Things that I took note of when I was creating this project
In solar car one of my teammates (david) told me that his work used SSM to SSH into instances instead of opening a port for SSH as it is more secure. So, I decided that for this project I would try and configure the SSM agent on my wireguard instance.
After applying the plan, you can use this command:
aws ssm describe-instance-informationAnd you should get a response like this:
{
"InstanceInformationList": [
{
"InstanceId": "i-xxxxxxxxxx",
"PingStatus": "Online",
"LastPingDateTime": "2025-12-11T19:31:07.841000-07:00",
"AgentVersion": "3.3.3050.0",
"IsLatestVersion": false,
"PlatformType": "Linux",
"PlatformName": "Amazon Linux",
"PlatformVersion": "2023",
"ResourceType": "EC2Instance",
"IPAddress": "10.0.x.x",
"ComputerName": "ip-10-0-x-x.ca-central-1.compute.internal"
}
]
}And then we can connect to the instance via SSM with this command:
aws ssm start-session --target i-xxxxxxxxxxxxxxxxxx
# after, you should get something like:
Starting session with SessionId: burton-37pjhgvsejb7d9vdfgd8rqeb4a
sh-5.2$If you get a message saying that SessionManagerPlugin is not found (which happened to me), you have to install it. I installed it via scoop:
scoop bucket add extras (if not already added)
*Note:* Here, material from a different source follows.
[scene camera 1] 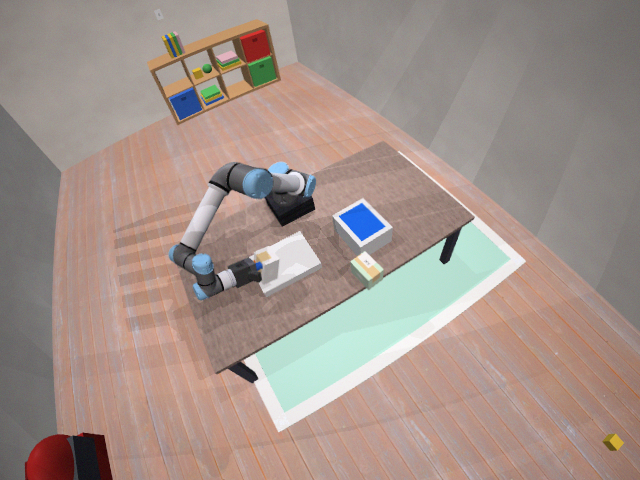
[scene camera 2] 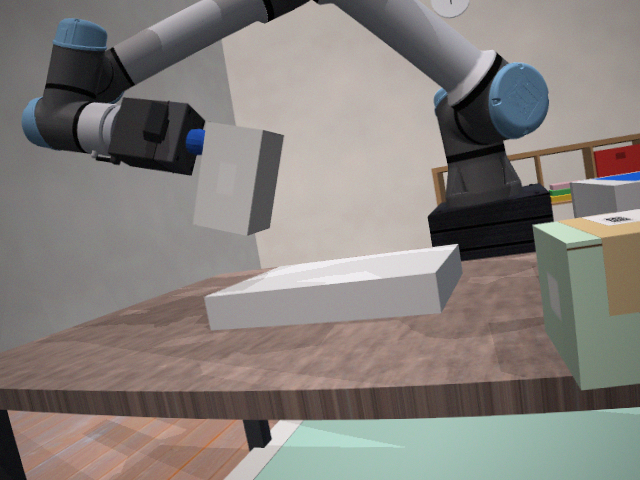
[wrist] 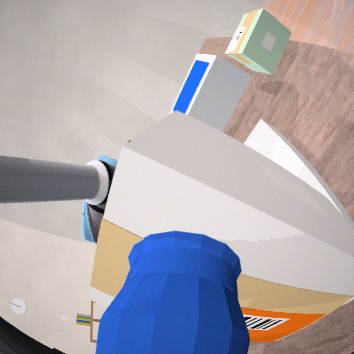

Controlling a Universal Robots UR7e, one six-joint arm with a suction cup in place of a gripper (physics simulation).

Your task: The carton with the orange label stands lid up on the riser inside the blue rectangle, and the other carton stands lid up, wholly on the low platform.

scoop install aws-session-manager-pluginThis line is so that when Terraform replaces the instance it will rerun the user data script. This is useful so that I don't have to tell it do that (although I will probably comment it out eventually once I'm done this project)
user_data_replace_on_change = true
I'm still not 100% on the principle of least privilege or how to implement it at least...
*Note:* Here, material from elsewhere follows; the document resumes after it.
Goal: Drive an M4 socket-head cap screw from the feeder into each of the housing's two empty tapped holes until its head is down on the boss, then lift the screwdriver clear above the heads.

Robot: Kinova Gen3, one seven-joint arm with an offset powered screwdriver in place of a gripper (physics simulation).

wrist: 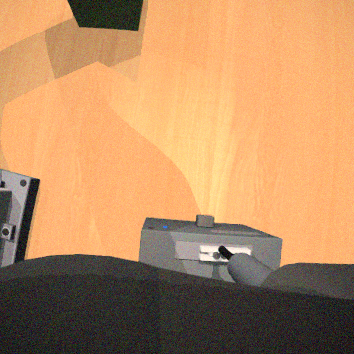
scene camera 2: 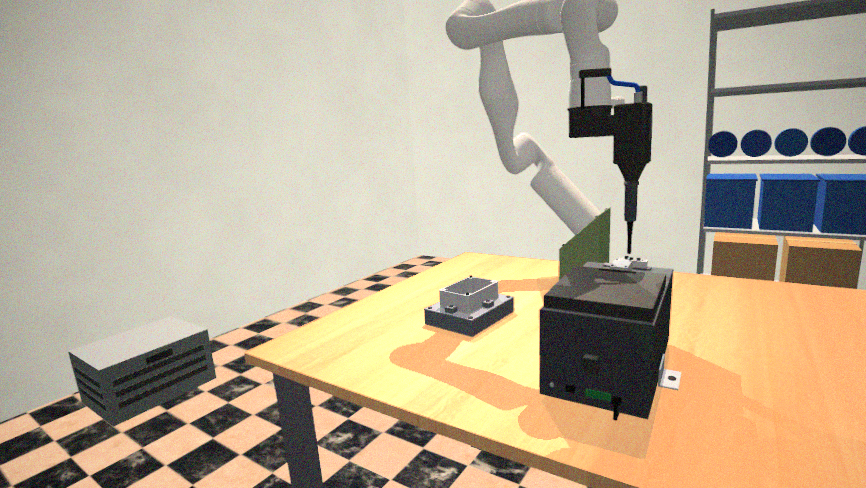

For this role polciy to allow the EC2 instance to store in SSM parameter store, I defined the resource block as such, but I'm not sure if this is the best way to do so? If this ever comes up again I'll have to look into it again.
resource "aws_iam_role_policy" "ssm_parameter_store" {
name = "ssm-parameter-store-access"
role = aws_iam_role.ssm_role.id
policy = jsonencode({
Version = "2012-10-17"
Statement = [
{
Effect = "Allow"
Action = [
"ssm:PutParameter",
"ssm:GetParameter",
"ssm:DeleteParameter"
]
Resource = "arn:aws:ssm:*:*:parameter/wireguard/*"
}
]
})
}
This is my first time using parameter store. Since it doesn't really store files, and is more for storing strings, I think that S3 is the better use case here.